Filter this listing down to the lines that contain the word "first", and copy them.

#####

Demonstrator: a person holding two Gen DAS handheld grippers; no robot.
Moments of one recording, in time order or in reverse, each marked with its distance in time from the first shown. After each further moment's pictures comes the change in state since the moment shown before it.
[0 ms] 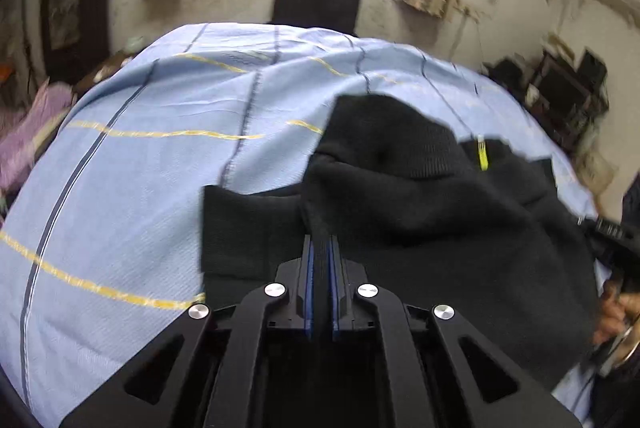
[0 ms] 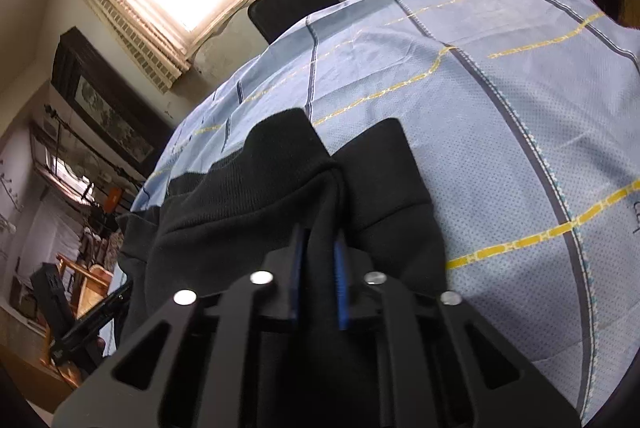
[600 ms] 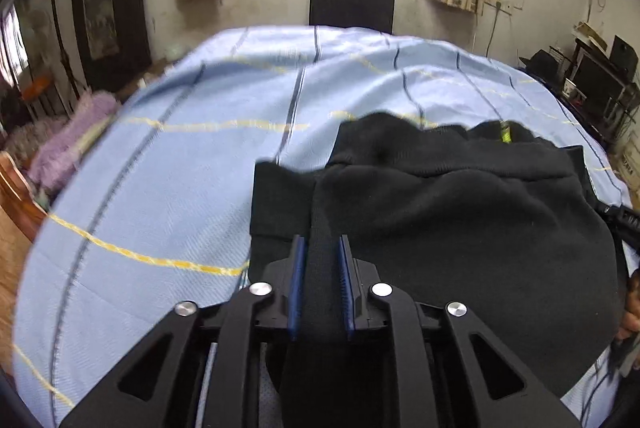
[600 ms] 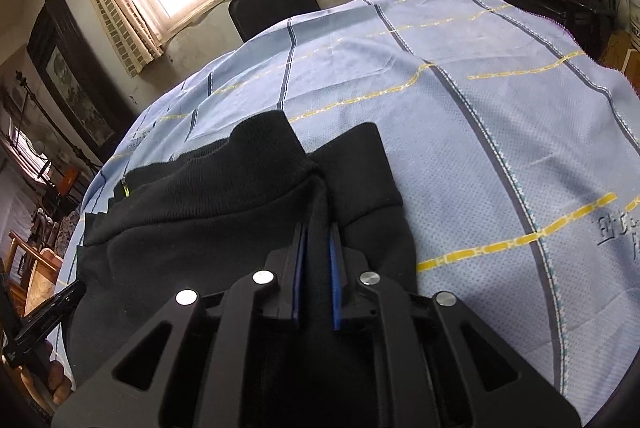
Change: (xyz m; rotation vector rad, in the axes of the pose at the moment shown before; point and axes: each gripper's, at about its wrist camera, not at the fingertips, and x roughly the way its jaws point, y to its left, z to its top) left arm -0.021 -0.020 -0.023 0.074 -0.043 0.215; right arm 0.002 0.012 -0.007 -0.113 -0.031 -0.189
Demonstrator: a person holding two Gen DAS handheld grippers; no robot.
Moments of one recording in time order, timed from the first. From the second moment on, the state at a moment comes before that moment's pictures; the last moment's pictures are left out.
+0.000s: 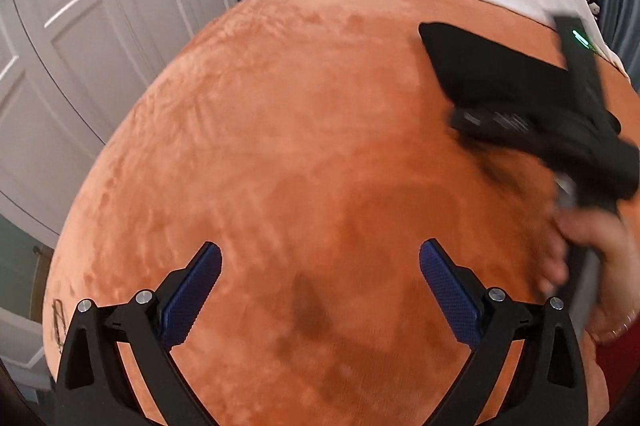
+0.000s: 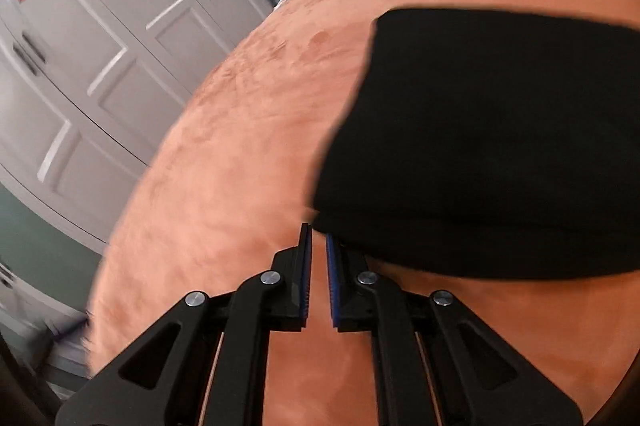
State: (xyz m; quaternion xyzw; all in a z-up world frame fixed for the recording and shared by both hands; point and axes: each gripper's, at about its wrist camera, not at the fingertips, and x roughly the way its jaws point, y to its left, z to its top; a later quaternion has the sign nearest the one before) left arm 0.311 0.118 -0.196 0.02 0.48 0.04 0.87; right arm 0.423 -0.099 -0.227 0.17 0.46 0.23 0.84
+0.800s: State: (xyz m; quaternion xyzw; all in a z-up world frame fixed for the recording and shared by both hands) left arm 0.320 0.097 -0.187 0.03 0.49 0.02 0.87; right arm 0.439 -0.101 -0.244 0.13 0.47 0.19 0.85
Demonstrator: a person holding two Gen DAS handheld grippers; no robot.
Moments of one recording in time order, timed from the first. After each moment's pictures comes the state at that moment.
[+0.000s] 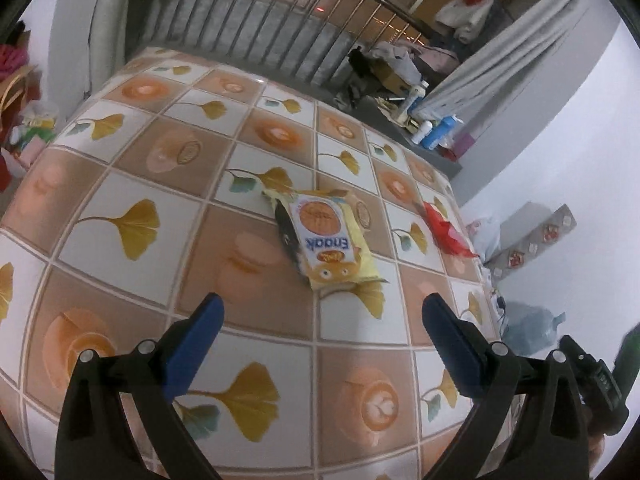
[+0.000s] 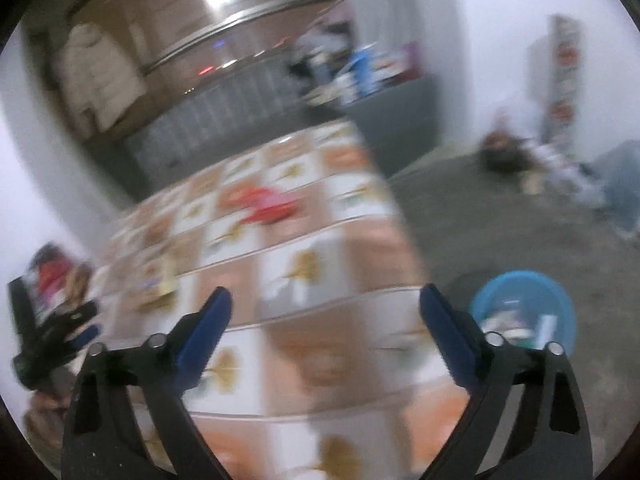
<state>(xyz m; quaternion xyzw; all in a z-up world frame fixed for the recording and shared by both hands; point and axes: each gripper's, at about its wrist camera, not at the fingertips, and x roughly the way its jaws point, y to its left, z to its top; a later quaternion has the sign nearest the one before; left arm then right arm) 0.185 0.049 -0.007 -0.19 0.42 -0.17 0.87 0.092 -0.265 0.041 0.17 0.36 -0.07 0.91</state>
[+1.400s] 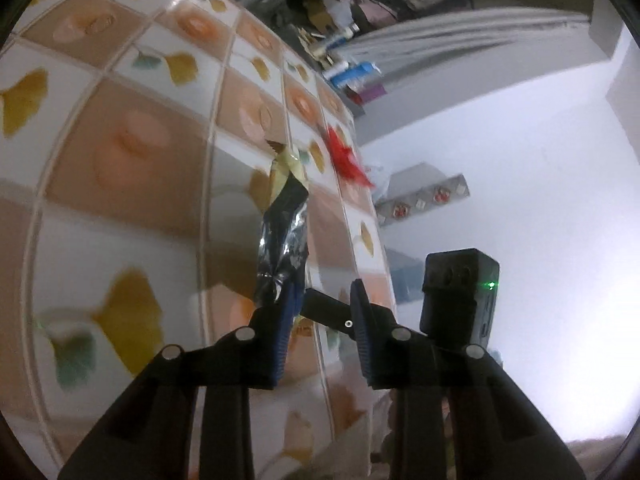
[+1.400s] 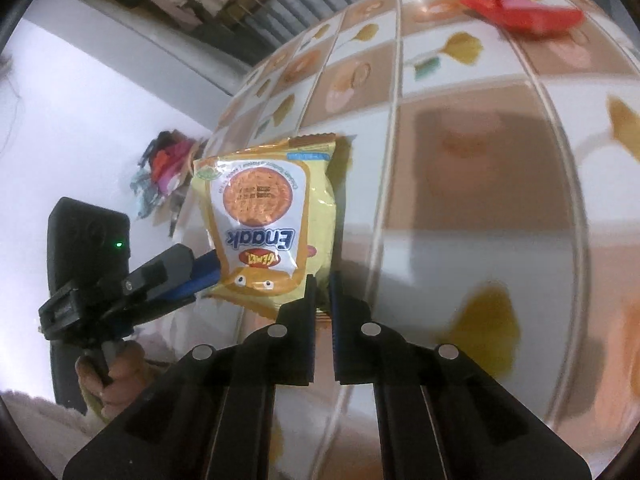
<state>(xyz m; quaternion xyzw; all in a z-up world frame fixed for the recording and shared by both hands) 0.168 0.040 -0.037 -0.30 0.49 -0.37 0.72 0.167 -0.150 -0.050 0.23 0.52 0.21 0.80</state>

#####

PROBLEM SOLUTION:
Moments of one recording, in time order or in reverse, each marked with its distance in time from the first shown. After each further moment's pictures comes the change in state since the moment shown before it.
Moments of one recording in time order, timed from the first. From the second moment on, the state at a moment comes before that moment's pictures; the last moment's pictures are left out.
Moments of one recording in time order, timed from the first. After each moment's pictures comes the state at that moment.

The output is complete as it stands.